Из ссылки Бродского вызволил общественный резонанс, который поднялся в советском и западном литературном мире. Уже упомянутый блокнот Вигдоровой стал сенсацией в разгар холодной войны, перепечатанный текст начал ходить в самиздате. Французский философ-экзистенциалист Жан-Поль Сартр заявил, что советскую делегацию на Европейском форуме писателей будут ждать проблемы. А внутри СССР началось движение «подписантства» — литераторы стали требовать отмены приговора для Бродского. Советские власти испугались международного скандала. Спустя год и восемь месяцев поэта вернули из ссылки.
Эмиграция
В мае 1972 года Бродского вызвали в ОВИР и поставили перед выбором: немедленная эмиграция или «горячие денечки». Красноречивая метафора подразумевала под собой допросы, тюрьмы и психбольницы. Поэт принимает решение об отъезде. Лишённый советского гражданства, он улетает из Ленинграда (через Австрию в США), чтобы не вернуться никогда.
Решение советских властей о выдворении стало для Бродского, по его словам, «удивительной неожиданностью». В письме на имя Брежнева он писал:
«Мне горько уезжать из России. Я здесь родился, вырос, жил, и всем, что имею за душой, я обязан ей. Всё плохое, что выпадало на мою долю, с лихвой перекрывалось хорошим, и я никогда не чувствовал себя обиженным Отечеством. Не чувствую и сейчас. Ибо, переставая быть гражданином СССР, я не перестаю быть русским поэтом. Я верю, что я вернусь; поэты всегда возвращаются: во плоти или на бумаге».
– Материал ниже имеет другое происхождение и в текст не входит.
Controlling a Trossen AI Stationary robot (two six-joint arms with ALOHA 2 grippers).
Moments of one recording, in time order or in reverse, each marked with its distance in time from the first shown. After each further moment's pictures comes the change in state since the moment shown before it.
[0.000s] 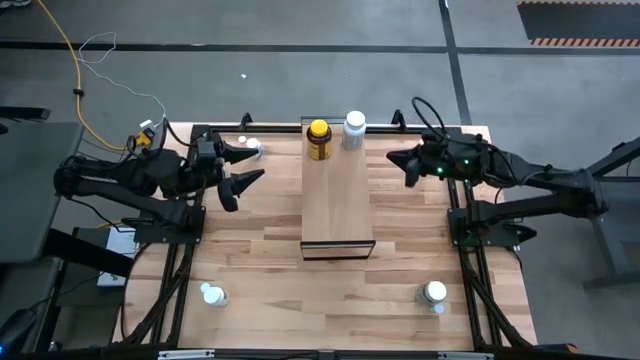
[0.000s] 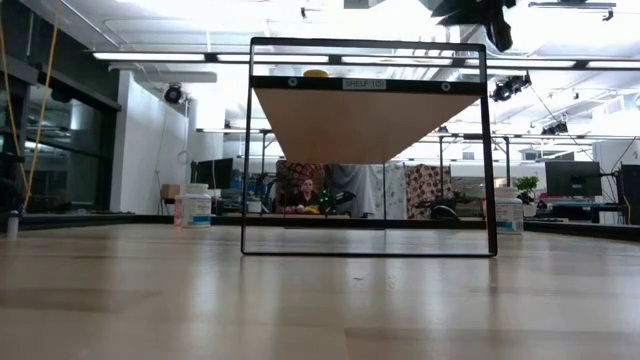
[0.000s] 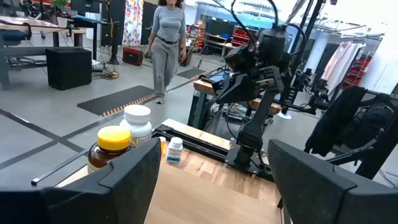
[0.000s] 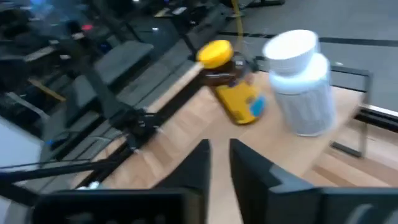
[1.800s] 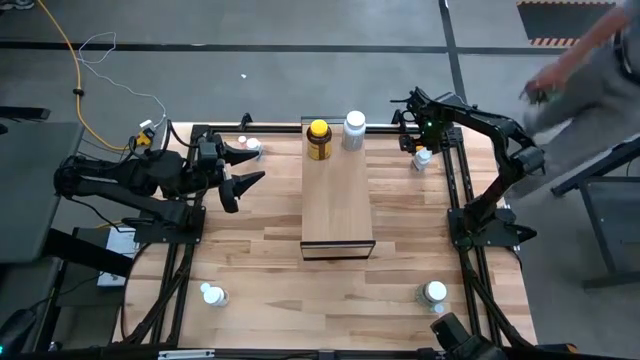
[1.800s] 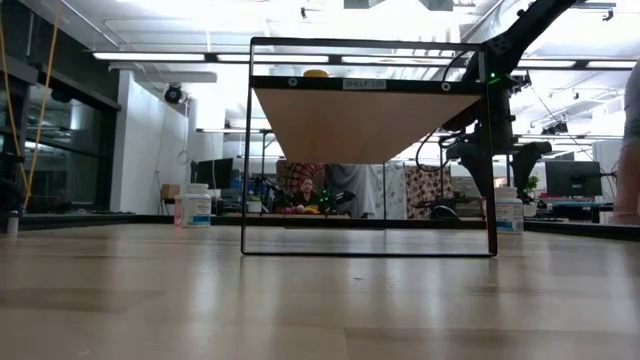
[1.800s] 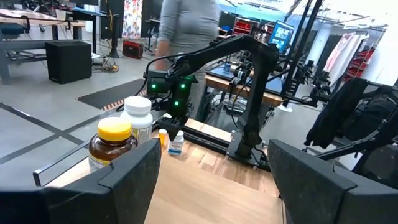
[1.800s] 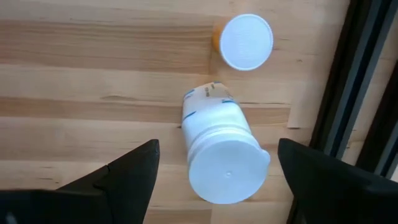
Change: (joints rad) left arm 0.000 0.000 0.000 -0.035 0.005 -0.010; right arm -0.862 0.795 0.212 -0.685 -0.216 -0.150
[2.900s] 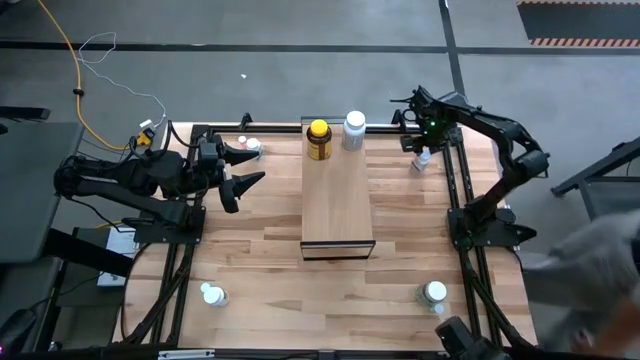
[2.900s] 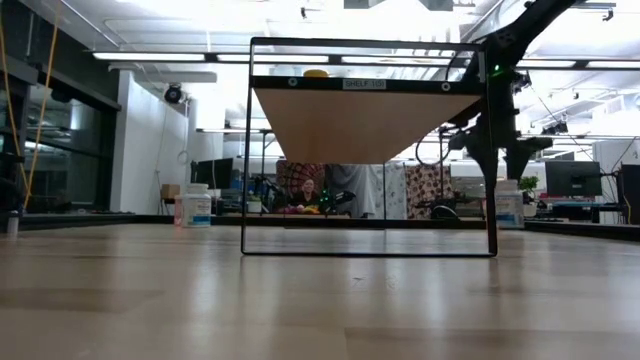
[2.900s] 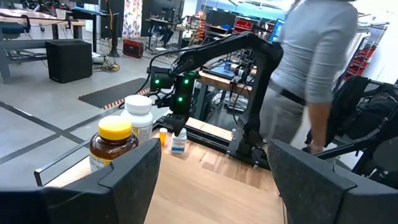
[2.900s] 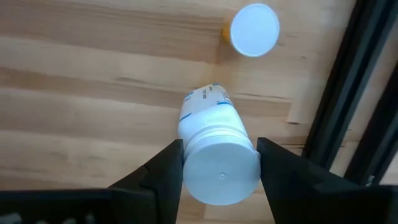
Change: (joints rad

В июне 1972 года Бродский получил разрешение на въезд в США для работы в Мичиганском университете. Америка встретила отвергнутого советского поэта очень благосклонно. Он много путешествовал, давал мастер-классы по стихосложению, читал лекции о поэзии. В 1980-м году получил американское гражданство, а в 1987-м (в возрасте 47 лет) — Нобелевскую премию по литературе «за всеобъемлющее творчество, проникнутое ясностью мысли и поэтической интенсивностью».
В эмиграции Иосиф Бродский прожил 24 года. Он занял аполитичную позицию и отказывался критиковать Советский Союз, за что не раз подвергался критике. Так и не вернулся на родину, хоть и тосковал по Ленинграду, где его удостоили звания почётного жителя города. После получения Нобелевской премии его постепенно начали издавать в России. В своих высказываниях он сравнивал возвращение на родину с возвращением к бывшей жене: «Это до известной степени похоже на возвращение к прежней жене. При этом не важно, что стало с ней. Важно, что произошло с тобой».
Драматичным моментом для поэта стала невозможность увидеться с родителями. Его отец не хотел покидать СССР насовсем, в то же время миграционные законы того времени предполагали, что член семьи эмигрировавшего может выехать из страны только на постоянное место жительство для воссоединения с родственниками. Лишь после смерти матери Бродского в 1983 году его отец согласился выехать из страны по израильской визе, но умер весной 1984 года, так и не повидав сына.
Иосиф Бродский скончался в Нью-Йорке в 1996 году.